Lagayascienza wrote: ↑December 17th, 2024, 1:22 am
Count Lucnor wrote:GenAI and LLMs have been hitting “the wall”, as was predicted by a few skeptics a couple of years ago. Computation is simply not the path to consciousness.
Computation is what biological neural networks do. And so do artificial neural networks.
This assertion is quite problematic. Mostly because it takes a term from a field and applies it, uncritically, to another. Originally, to compute meant simply to calculate numbers, using mathematical operations, which involve rules for manipulation of numerical symbols (including their position, their syntax). People who were given these tasks were called computers. Eventually these tasks were automated with machines, which came to be known as computers themselves. Computer science then developed and went on to include other syntactical operations based on mathematical structures of formal logic (it is a branch of mathematics). That’s what computing means: doing mathematical/logical operations using well-defined sets of rules for manipulation of symbols, sets of rules that are called algorithms. A slide rule and an abbacus are analog computers. The first automated computing machines used analog signals in electric, mechanical or hydraulic components, and later, machines using digital signals on integrated circuits were developed (the modern computer). Whatever the case, analog or digital, the physical architecture of a computer involves a set of devices that can be made to interact with each other, a system, so that the relative state of one element has an effect on the state of the others. Thus, you can program operations and automate the tasks you used to do manually before (not in your head, because you didn’t have a pre-wired mathematical syntax, you had to learn it). Bear in mind: in modern computing, the physics of the integrated circuits allows for more computational power, but the crux of the matter lies in the software, the coded instructions, not the hardware.
Now, the computational theory of mind states that this is exactly what living beings do when cognizing. What’s the proof? None. Where is the software? Nowhere. It’s a simple metaphor about states of a physical system (the biological one) and states of a virtual system running on a physical substrate. The best chance was to demonstrate that computers do cognize, and if so, then it would be plausible that the cognitive apparatus of living beings worked as computers, too, but of course, we now know that the most sophisticated computing device does not think, does not cognize. It is nothing but a highly sophisticated abbacus which manipulates symbols. A pocket calculator is not any smarter in mathematics than the slide rule it replaced.
Corals, hydra and anemones have a nervous system, composed of neurons, so they can be said to have a neural network. Are they “computing”, that is, performing syntactical operations with symbols following a set of rules? That is very unlikely and there’s no one saying that they are. It makes for a good metaphor, however, to say that the state of their biological system is comparable to the state of any other physical system that can perform automated operations.
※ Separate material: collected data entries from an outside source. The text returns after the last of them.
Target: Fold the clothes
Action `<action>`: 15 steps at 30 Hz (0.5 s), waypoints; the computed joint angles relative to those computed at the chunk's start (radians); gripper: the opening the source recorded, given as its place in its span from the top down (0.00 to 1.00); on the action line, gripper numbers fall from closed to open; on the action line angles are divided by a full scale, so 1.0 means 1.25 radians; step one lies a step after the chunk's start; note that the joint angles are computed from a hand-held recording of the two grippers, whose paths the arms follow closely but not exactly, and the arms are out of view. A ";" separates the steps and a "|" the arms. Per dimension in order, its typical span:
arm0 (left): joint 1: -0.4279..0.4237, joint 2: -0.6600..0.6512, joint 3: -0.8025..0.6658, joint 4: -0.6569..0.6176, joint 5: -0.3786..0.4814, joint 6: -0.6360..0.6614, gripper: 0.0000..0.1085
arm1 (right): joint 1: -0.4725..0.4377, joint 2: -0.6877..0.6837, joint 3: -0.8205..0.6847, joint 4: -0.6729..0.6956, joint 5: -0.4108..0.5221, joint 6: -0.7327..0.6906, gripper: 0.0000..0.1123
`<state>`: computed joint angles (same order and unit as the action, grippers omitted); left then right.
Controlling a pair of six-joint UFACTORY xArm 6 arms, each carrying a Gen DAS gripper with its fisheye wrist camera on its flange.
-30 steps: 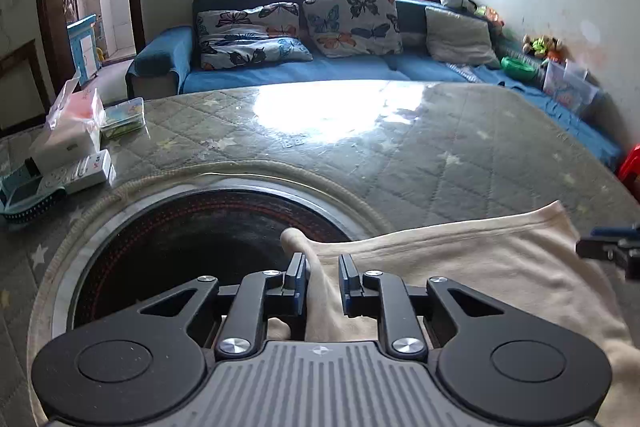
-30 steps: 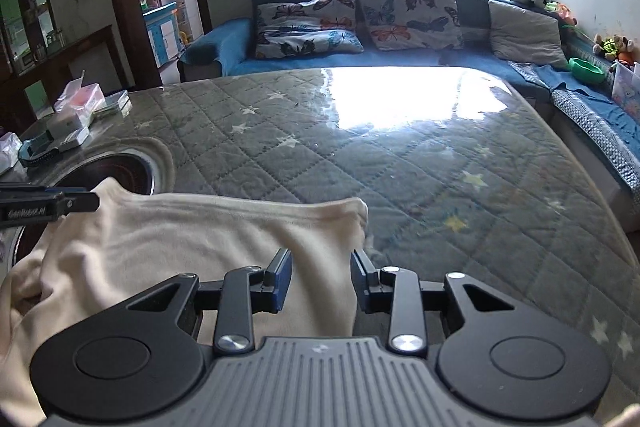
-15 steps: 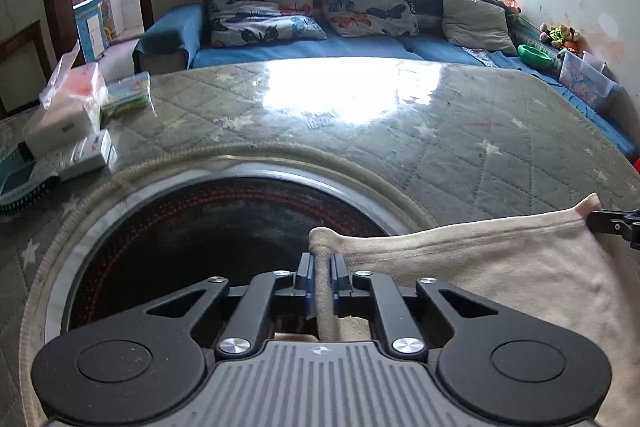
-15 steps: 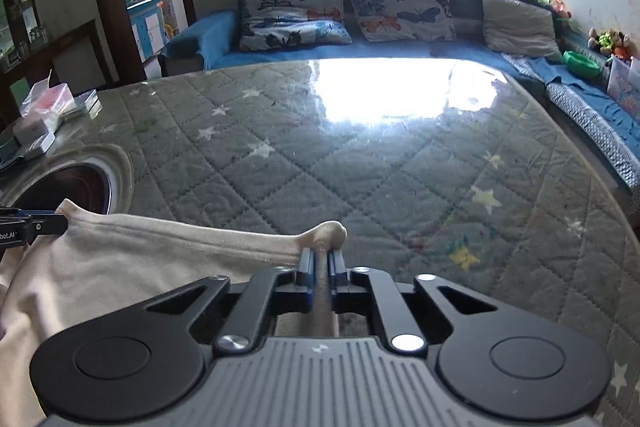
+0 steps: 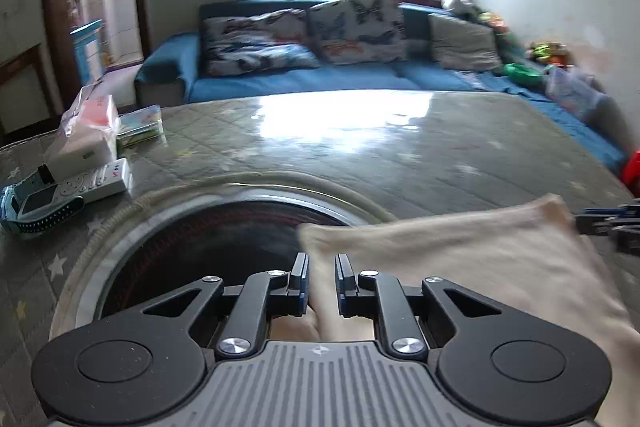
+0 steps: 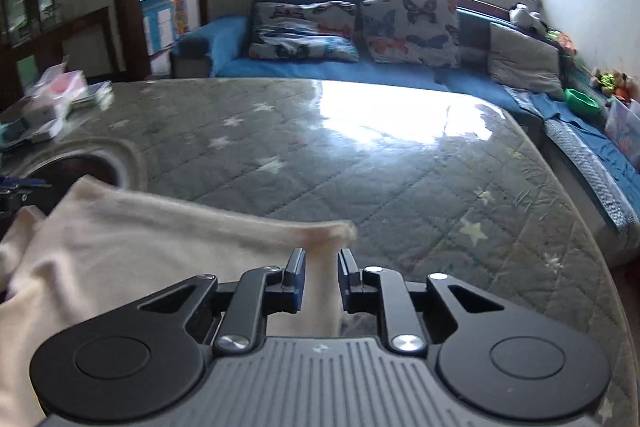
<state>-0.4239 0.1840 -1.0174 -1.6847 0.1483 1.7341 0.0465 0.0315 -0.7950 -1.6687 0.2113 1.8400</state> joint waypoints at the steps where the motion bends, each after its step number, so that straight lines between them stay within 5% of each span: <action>1: 0.002 -0.030 0.032 -0.016 0.024 0.023 0.86 | 0.008 -0.009 0.012 0.003 -0.009 -0.003 0.77; 8: 0.002 -0.153 0.197 -0.074 0.118 0.134 0.87 | 0.087 -0.051 0.078 0.029 -0.043 -0.039 0.71; 12: 0.014 -0.143 0.209 -0.052 0.092 0.095 0.87 | 0.150 -0.058 0.098 0.033 -0.016 -0.049 0.71; 15: 0.057 -0.180 0.237 -0.044 0.145 0.096 0.86 | 0.179 -0.072 0.109 0.029 0.013 -0.045 0.70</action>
<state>-0.3531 -0.0405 -0.7218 -1.7395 0.3294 1.8537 0.2708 -0.0586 -0.6586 -1.6325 0.2270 1.7831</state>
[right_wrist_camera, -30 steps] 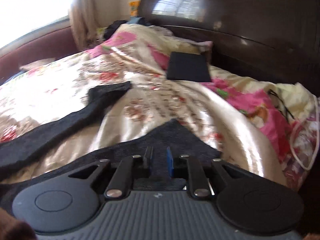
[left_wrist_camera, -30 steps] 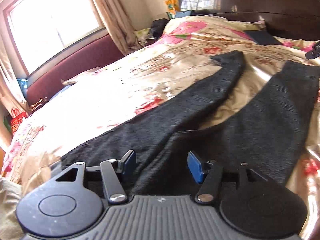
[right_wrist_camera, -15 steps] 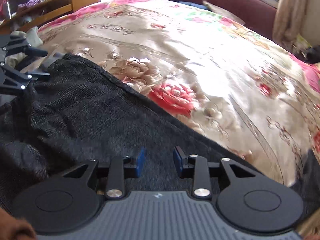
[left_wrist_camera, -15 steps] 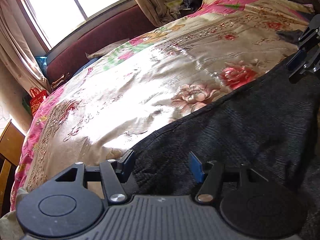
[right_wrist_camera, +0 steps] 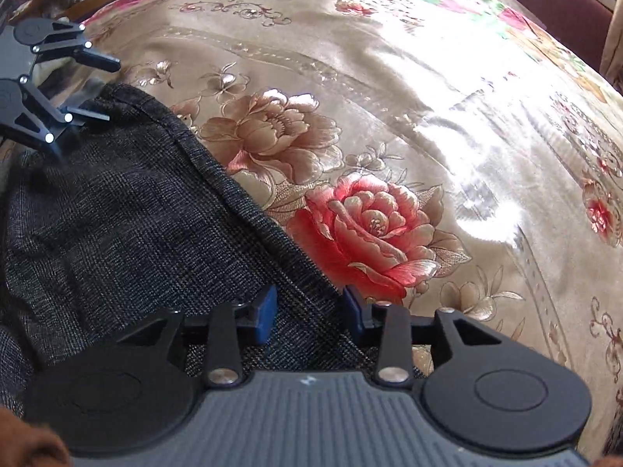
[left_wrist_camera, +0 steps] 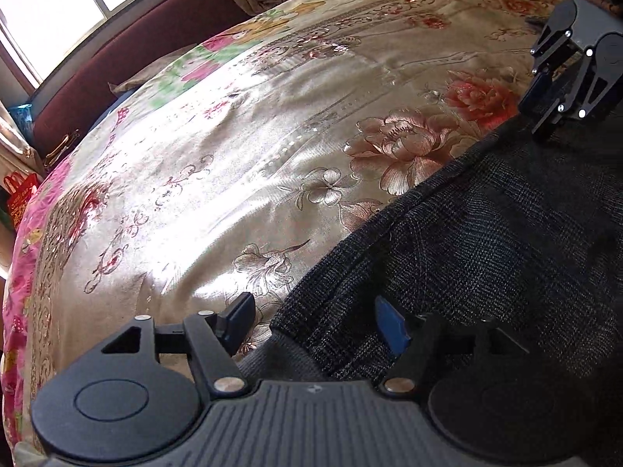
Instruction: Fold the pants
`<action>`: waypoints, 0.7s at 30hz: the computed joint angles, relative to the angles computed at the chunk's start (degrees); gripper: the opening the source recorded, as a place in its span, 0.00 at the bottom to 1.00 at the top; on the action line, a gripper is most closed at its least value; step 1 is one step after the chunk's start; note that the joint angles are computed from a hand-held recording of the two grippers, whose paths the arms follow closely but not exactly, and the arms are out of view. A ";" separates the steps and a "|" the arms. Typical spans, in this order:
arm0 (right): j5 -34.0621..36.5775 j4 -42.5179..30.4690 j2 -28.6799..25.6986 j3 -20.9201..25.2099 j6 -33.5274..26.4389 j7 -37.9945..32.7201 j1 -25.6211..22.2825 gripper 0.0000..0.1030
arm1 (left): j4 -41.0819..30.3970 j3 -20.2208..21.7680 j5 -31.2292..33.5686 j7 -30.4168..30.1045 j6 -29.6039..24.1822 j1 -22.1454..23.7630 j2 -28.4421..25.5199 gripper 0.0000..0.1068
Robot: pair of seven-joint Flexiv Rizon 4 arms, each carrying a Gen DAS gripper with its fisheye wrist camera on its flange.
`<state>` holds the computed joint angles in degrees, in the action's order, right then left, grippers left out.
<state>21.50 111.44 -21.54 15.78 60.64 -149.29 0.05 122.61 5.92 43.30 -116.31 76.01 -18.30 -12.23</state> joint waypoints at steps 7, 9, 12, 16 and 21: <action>-2.11 -0.85 -1.57 -0.07 0.99 1.06 1.61 0.46 | 0.71 -1.01 -5.73 7.66 0.59 2.64 -0.80 0.91; -1.70 -0.95 -2.00 0.36 1.73 2.46 1.88 0.47 | 0.98 -0.94 -7.34 9.07 0.28 2.62 -1.04 0.91; -2.86 0.90 -0.81 0.77 2.47 2.61 2.24 0.31 | 1.58 -0.87 -8.66 11.78 0.40 2.71 -0.67 0.91; -5.89 2.72 0.46 -0.36 3.19 4.99 3.73 0.12 | 3.33 -2.81 -15.53 18.43 1.15 4.89 -0.33 0.75; -6.20 3.19 1.08 -0.24 3.00 6.64 3.36 0.06 | 3.81 -1.61 -16.46 20.24 1.34 3.20 -0.01 0.62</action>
<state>15.30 114.64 -20.46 15.54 63.64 -142.65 3.41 126.42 4.32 26.84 -96.07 77.36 -15.09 -12.24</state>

Are the corals, hydra and anemones conscious? Intelligent? If one suggests that they are, on what basis? If they are not, why would you say that neurons are the necessary and sufficient conditions for consciousness or intelligence?
Lagayascienza wrote: ↑December 17th, 2024, 1:22 am
It will not be necessary to exactly reproduce human brains to build artificial human-level intelligence.
How about the neural network of corals and hydra? Or how about the brain of the fruit fly, will that suffice? I’m still unsure about whether you call intelligence only to what humans can produce or not and if that’s what the AI industry is focused on.
Lagayascienza wrote: ↑December 17th, 2024, 1:22 am
Two recent papers in the scientific journal, Nature, which discuss the current state of play are worth reading. Both of these are freely available online at Nature: They are:
Anil Ananthaswamy, How Close is AI to Human-Level Intelligence?, Nature, Vol636, 5 Dec 2024 and,
More Powerful AI is coming. Nature 636, 22-25; 2024
Your insistence that these articles are “the current state of play”, exemplifies the state of mind that sees a unified, scientifically objective field of cognitivism and AI research, supposedly advancing empirical knowledge. Unfortunately, it actually does not exist, everyone is into theoretical frameworks and models, with different schools trying to make their case. Surely, some of them try to rely on empirical research, but as with most technological endeavors, they arrive with some presumptions taken from their preconceived models. Given the confluence of interests in the field plus the general lack of understanding of the problem of consciousness, it becomes highly ideological and biased. When you see something hyped, you better double-check. That’s why Anne Traftom from MIT News pointed in 2022 to a study that “urges caution when comparing neural networks to the brain”. It confirms that “computing systems that appear to generate brain-like activity may be the result of researchers guiding them to a specific outcome”. The idea that artificial neural networks are modeled like the circuitry of the nervous system is still highly disputable.